>>The studies in question asked: Given a successful shot N,
does the probability of success for shot (N+1) increase,
decrease, or stay the same?

>>The answer is "stays the same" in any sufficiently large
sample set. This isn't in the realm of opinion-- it's a
simple observation of real data. (That paper has since been
expanded to larger studies in multiple sports, as I mention
above.)

> As I said, there is more than just probability in succesful shots.
When you flip a coin then yes, those studies would be applicable.
As an ultimate example: you would never train if your consequent shot has the same probability of success.
But, nevertheless, people become better with shots as they are training hard.
Or become worse as they stop training, getting old or tired.

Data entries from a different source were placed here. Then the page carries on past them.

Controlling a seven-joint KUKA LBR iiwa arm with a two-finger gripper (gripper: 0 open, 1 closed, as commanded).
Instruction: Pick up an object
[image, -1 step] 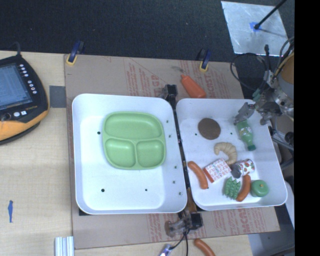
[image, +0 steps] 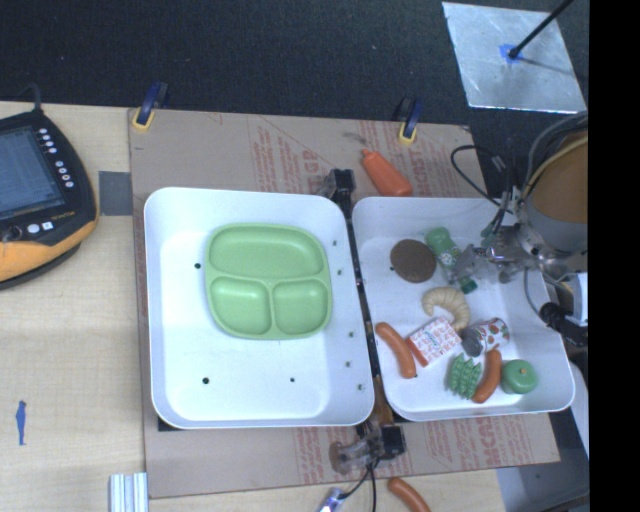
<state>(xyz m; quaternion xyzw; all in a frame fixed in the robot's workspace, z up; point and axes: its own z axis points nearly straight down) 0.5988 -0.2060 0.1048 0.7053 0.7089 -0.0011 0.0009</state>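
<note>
Hovering low over the upper right part of the right bin (image: 560, 400), gripper (image: 468, 268) just beside the brown disc (image: 412, 260) and the small green piece (image: 438, 240), grip itself impossible to call from up here, and nothing seen caught in it. Below it in the same bin, all loose on the floor: cream curl (image: 447, 303), red-and-white packet (image: 435, 340), small can (image: 487, 335), two sausages (image: 397, 350), spiky green piece (image: 463, 377), round green piece (image: 519, 376). Over in the left bin (image: 180, 390), just a green divided plate (image: 268, 280).
</note>
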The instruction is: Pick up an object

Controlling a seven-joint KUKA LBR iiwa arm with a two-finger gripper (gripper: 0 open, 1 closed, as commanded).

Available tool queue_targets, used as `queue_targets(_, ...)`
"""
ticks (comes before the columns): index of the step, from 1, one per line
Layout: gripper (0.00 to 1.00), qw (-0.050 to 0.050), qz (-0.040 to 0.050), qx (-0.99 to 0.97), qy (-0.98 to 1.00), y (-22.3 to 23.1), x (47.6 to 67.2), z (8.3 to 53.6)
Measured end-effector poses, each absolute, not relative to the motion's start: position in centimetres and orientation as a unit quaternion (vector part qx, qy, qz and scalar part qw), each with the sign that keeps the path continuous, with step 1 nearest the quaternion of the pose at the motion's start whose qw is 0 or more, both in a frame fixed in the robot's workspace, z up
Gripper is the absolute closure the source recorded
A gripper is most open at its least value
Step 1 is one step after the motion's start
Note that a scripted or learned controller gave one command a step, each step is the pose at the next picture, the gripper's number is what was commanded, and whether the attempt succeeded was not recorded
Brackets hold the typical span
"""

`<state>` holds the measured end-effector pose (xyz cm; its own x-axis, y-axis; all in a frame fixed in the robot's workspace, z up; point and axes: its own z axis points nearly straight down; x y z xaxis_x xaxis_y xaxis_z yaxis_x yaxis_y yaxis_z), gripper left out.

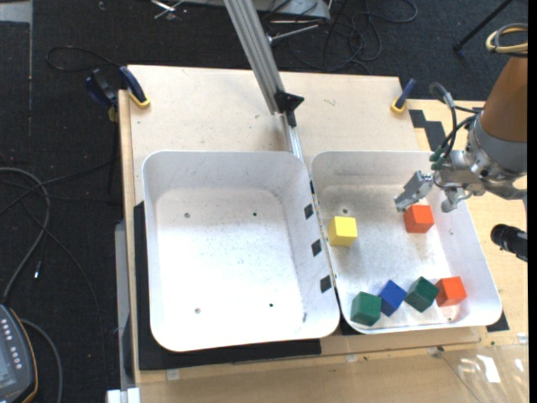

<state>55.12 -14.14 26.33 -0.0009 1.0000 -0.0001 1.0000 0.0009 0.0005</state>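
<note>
The tool (436, 190) hangs over the right bin (478, 250), toward that bin's 2 o'clock corner, its two grey fingers spread wide with nothing between them. An orange cube (419, 217) sits just below the fingers, apart from them. A yellow cube (342, 230) lies at the orange one's 9 o'clock, near the bin's left wall. Along the bin's 6 o'clock edge run a green cube (366, 307), a blue cube (392, 296), a second green cube (422, 293) and a second orange cube (451, 290). The left bin (159, 183) lies beside it on the desk (210, 107).
</note>
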Motion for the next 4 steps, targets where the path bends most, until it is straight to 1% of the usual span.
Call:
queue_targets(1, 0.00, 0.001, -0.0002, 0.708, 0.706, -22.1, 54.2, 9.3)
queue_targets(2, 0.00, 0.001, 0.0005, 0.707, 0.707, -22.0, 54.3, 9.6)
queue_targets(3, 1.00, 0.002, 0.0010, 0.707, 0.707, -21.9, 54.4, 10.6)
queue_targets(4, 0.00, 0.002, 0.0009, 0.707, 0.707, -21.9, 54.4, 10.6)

> These "studies" operate with average hit percentage, but that percentage already includes hitting streaks of different players.
A "hot hand" player makes a succesful shot not because his previous shot was successful, but because he's feeling good and unstopable today (which includes a number of factors).
And a "cold hand" player misses his shot because it is not his day, not because he missed his previous shot (he is sick today, for example).
The trick is that the average hit ratio of that player already includes his good or bad streaks and thus will certainly "confirm" that their streaks are nothing and are within the probability based on their average hit ratio.

Without having read the studies, I dare guess that Valg simplified it a bit. The reasonable way to study something like that would be to analyze a large sample of shots and see if the hits/misses on a per-game basis match a normal distribution... I.e. that hot-hand days and cold-hand days would just be statistical fluctuations.